Opfer des Atomausstiegs: Die tierischen Feinde der Energiewende

Windräder, Biogasanlagen, Solarparks und Überlandleitungen schränken den Lebensraum manchen Tieres ein. Umgekehrt machen aber auch Biber, Biene und Buntspecht den Energieerzeugern hierzulande das Leben schwer - und teuer.
© Bild: 2012 FTD-Illustration/Malte Knaack
Windräder, Biogasanlagen, Solarparks und Überlandleitungen schränken den Lebensraum manchen Tieres ein. Umgekehrt machen aber auch Biber, Biene und Buntspecht den Energieerzeugern hierzulande das Leben schwer - und teuer. von Kathrin Werner 
Der Atomausstieg ist besiegelt, ganz Deutschland macht sich daran, die Energiewende zu schaffen. Überall zwischen Flensburg und Füssen werden bestehende Anlagen zur alternativen Energiegewinnung erweitert oder neu gebaut. Den Preis dafür zahlen vielerorts Tiere. Doch die wehren sich mit Leibeskräften. FTD.de stellt die animalischen Kontrahenten der Energiewende vor - die vielfach auch Opfer des Booms sind.
Der Biber   Der Biber
Die Tat So geht Blockade, liebe Occupy-Freunde: Der kluge Biber siedelt sich gern flussaufwärts von Wasserkraftwerken an, wo das Gewässer schön langsam fließt. Dort baut er seinen Damm, und schon erreicht nur noch ein Rinnsal die traurige Turbine.
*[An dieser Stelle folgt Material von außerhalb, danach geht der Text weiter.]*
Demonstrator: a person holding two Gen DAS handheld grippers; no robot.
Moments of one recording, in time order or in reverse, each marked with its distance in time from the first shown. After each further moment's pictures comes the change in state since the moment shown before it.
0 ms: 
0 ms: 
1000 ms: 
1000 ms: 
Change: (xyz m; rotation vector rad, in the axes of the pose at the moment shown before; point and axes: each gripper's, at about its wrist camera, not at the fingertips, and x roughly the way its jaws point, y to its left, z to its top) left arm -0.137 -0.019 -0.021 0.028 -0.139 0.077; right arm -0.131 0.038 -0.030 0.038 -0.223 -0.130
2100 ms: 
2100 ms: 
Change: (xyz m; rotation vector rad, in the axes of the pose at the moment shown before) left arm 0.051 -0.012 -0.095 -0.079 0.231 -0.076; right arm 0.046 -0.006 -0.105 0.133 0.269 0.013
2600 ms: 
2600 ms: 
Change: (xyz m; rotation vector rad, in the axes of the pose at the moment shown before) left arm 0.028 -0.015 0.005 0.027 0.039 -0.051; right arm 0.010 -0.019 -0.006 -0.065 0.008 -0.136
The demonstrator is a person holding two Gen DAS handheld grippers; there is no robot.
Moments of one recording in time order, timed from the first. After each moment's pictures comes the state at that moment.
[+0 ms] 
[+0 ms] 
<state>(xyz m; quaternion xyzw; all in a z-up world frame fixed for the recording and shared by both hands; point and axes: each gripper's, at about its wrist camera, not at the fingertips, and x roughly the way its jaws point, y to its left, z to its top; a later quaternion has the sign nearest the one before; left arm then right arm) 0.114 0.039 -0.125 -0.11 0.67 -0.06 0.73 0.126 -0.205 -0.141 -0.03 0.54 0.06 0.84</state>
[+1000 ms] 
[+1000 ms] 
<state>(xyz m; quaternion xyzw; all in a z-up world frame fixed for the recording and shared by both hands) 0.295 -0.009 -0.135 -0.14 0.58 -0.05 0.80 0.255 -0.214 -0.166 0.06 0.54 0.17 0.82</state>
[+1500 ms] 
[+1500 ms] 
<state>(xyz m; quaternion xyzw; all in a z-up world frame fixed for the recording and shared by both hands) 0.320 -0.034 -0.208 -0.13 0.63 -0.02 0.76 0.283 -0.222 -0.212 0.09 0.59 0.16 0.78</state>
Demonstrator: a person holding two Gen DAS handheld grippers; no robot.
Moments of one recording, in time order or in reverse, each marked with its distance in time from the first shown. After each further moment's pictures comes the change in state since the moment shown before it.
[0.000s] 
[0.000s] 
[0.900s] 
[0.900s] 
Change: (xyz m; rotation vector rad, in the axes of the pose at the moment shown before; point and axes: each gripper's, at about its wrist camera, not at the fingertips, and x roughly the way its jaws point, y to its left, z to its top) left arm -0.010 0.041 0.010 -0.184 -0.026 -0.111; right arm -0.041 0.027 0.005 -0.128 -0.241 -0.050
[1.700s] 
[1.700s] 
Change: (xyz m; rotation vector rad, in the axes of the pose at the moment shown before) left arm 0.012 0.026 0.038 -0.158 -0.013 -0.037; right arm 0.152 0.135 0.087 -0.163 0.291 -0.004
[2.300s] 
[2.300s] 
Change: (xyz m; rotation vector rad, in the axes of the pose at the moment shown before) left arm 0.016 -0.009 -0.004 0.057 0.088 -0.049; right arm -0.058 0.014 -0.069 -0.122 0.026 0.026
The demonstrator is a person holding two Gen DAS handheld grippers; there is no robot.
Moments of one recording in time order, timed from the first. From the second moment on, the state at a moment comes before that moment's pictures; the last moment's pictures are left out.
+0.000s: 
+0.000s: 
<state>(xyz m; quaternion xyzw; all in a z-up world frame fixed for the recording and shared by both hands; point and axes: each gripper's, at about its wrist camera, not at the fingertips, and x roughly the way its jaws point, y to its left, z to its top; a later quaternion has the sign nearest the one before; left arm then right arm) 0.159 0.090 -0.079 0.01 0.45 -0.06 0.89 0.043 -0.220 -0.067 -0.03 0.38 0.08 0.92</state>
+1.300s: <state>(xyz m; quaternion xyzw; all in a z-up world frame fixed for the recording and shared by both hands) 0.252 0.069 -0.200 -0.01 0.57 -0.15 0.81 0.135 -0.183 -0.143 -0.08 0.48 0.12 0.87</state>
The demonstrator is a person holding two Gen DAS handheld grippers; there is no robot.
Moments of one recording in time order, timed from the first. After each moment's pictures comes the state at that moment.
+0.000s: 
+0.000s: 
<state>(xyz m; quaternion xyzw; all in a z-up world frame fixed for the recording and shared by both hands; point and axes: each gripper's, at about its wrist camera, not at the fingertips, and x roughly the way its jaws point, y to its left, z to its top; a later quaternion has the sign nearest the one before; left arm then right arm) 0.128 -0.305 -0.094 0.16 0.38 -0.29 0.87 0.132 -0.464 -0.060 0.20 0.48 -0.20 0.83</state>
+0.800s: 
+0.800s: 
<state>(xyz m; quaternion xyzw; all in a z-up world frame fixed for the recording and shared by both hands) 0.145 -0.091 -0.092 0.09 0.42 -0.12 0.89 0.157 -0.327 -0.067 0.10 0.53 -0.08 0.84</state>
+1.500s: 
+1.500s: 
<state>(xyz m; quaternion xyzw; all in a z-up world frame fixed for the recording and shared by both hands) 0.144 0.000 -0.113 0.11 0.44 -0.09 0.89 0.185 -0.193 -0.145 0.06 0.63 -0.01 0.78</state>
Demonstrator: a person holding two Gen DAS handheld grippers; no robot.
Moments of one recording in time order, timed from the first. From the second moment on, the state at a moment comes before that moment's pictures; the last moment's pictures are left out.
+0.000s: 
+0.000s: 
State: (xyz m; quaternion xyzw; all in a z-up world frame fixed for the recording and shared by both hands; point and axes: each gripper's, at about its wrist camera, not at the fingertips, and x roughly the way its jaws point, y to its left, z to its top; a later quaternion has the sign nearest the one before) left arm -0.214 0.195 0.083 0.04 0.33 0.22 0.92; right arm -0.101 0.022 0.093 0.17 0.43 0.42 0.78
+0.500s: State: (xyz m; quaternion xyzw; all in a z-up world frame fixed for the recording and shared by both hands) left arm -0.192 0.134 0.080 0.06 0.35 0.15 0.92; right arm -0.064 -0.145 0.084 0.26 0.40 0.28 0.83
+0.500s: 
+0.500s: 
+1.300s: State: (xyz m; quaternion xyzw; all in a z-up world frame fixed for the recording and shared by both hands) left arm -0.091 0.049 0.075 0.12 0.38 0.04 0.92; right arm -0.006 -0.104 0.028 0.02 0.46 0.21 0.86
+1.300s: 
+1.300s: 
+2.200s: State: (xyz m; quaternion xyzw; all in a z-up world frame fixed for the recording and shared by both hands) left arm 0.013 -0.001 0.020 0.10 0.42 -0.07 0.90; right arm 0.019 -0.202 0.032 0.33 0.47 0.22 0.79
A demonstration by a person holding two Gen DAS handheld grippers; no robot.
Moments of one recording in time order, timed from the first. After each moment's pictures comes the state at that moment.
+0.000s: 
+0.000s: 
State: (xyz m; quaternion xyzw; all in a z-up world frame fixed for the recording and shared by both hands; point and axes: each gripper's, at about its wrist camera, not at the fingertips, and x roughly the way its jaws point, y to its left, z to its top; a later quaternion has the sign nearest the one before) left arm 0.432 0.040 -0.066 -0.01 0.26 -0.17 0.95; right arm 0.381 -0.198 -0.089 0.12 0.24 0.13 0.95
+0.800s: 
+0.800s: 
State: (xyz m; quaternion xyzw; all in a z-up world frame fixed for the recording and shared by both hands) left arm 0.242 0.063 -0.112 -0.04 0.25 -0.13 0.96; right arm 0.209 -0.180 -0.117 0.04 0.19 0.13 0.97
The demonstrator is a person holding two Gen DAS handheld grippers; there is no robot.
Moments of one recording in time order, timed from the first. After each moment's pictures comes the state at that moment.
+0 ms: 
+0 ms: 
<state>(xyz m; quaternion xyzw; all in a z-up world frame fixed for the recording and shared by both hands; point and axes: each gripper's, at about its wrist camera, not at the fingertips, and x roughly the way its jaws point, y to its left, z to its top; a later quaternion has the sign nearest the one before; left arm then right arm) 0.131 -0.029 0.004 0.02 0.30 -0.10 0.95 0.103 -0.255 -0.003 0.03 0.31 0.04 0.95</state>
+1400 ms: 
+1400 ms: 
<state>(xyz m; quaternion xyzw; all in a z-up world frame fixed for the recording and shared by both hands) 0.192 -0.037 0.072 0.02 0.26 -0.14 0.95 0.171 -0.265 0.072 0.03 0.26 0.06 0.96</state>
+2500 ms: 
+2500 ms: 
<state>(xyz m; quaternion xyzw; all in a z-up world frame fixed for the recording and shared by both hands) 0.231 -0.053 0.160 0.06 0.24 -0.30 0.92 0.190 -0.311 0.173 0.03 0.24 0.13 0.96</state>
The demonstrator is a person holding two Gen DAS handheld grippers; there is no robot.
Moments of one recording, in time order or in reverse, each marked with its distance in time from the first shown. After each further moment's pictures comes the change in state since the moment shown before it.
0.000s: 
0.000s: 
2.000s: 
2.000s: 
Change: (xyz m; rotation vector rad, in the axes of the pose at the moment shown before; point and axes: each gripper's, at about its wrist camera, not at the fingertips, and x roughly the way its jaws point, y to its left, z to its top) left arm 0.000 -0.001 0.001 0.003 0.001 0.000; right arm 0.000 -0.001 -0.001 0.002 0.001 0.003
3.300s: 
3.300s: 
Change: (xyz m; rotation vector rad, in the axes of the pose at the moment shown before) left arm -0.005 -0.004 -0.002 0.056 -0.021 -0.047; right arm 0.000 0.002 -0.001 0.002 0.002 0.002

Das Tier Der Europäische Biber (Castor fiber) hat allen Grund zur Aggression, war "Meister Bockert" doch in weiten Teilen des Kontinents schon einmal ausgerottet. Charakteristisch sind die ständig nachwachsenden, mit einer dicken Schmelzschicht versehenen Nagezähne und sein platter Schwanz.
Biene   Biene
Die Tat Koloniensterben, Pestizide, Parasiten - als hätten Honigbienen nicht genug Ärger, werden ihnen jetzt auch noch Solarparks auf die Wiese gesetzt. Dort finden sie keine Blütennahrung mehr, die Reflexionen der Paneele nehmen ihnen die Orientierung. Die Folge: Flugkollisionen.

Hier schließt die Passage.